The life that God seems to have chosen for me is not the one that I would have chosen for myself. (I say "seems to have chosen" in this public forum. In my own heart and life I say that with more confidence.) My Lord, who knows me better than anyone else, has chosen to plant me in Roseville, a pleasant suburb of the Twin Cities. I would not personally have chosen this place to live. I'd have lived further south from here, down in St. Paul itself, nearer to where there are multiple ways of getting around besides driving, in a place where Toni and I could easily walk to stores or cafes or just jump on a bus. Up here, in Roseville, it's not practical to get around without a car. My compromise is to drive and park where I can get on a bus. That's what I've done many times this summer and will continue to do this fall. Still, it's a compromise. I'd rather just do it my way. (Insert tongue sticking out emoticon.)
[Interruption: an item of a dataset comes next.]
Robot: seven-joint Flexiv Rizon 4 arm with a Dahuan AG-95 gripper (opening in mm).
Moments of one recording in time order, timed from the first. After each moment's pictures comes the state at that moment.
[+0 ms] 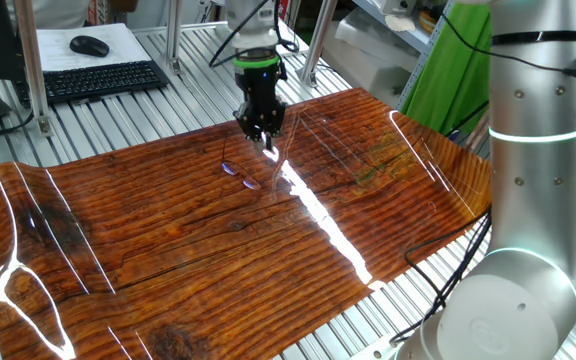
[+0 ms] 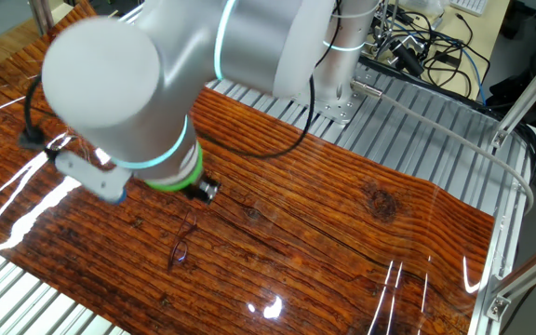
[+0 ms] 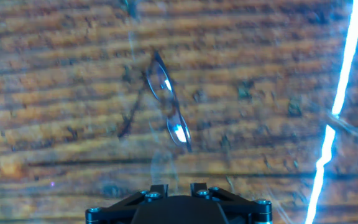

God seems to be leading Toni and I to participate in a church that I wouldn't pick. There's nothing wrong with it. As far as "normal" churches go it has a lot to recommend it. But I wouldn't pick it because it's a pretty "normal" church: full of friendly people (on Sunday mornings at least), balancing "contemporary" and "traditional" music, pretty good preaching (the Lord has said something to me personally every week), various kinds of outreach programs, youth & children's stuff going on. I like both of the pastors. I met with one of them and we have a lot in common. Still, though, it's a pretty much run of the mill place. I'd probably pick something a lot smaller. Like a house church. (Another tongue out :p )
Some parts of this phase of my life are turning out much more "conventional" than I thought they would. I grew up in the suburbs and it looks like that's where I'll be for most of the rest of my life. I grew up in a pretty good suburban church and it looks like that's where we'll be. I imagined things would be different when we moved from the small town thing to the cities. I do get to keep my unconventional (for me) job, so that's one thing I can say is probably something I would pick myself, though it would have been completely unexpected until a little more than a year ago. But because I'm not picking these things, I expect God is at work in them, and I suspect that those very suburban things will turn out for God's glory. That's what I say, in faith.
Tomorrow I'll sing with the Roseville Covenant Church choir. That's also something I wouldn't have picked on my own. I had a sense, though, sitting in church a week ago, that it would be good to try it out. One of the things I've treasured about this time in my life is that I haven't needed to perform in front of audiences. And now I've volunteered to do it. I do really like the director. And, most inspiring, the choir of this church is the place where prayer ministry goes on.
Here's a pic I took of the choir praying for two choir members who have volunteered to lead after rehearsal prayer each Wednesday. Being part of a prayer group is something that I've been wanting, and I stumbled into it by saying "yes" to something I wasn't looking to do - that is, sing in the choir.
There's a spiritual principle in here somewhere, don't you think? God's best is often worked out in the midst of things that we wouldn't pick out ourselves.
Tomorrow we'll be singing this in the choir:
By faith we see the hand of God
In the light of creation's grand design,
In the lives of those who prove his faithfulness,
Who walk by faith and not by sight.
By faith our fathers roamed the earth
With the pow'r of His promise in their hearts
Of a holy city built by God's own hand,
A place where peace and justice reign.
We will stand as children of the promise;
We will fix our eyes on Him our soul's reward.
Till the race is finished and the work is done,
We'll walk by faith and not by sight.
Yup. OK. That's what I'll do. And I'll do it with the men and women God has chosen for me.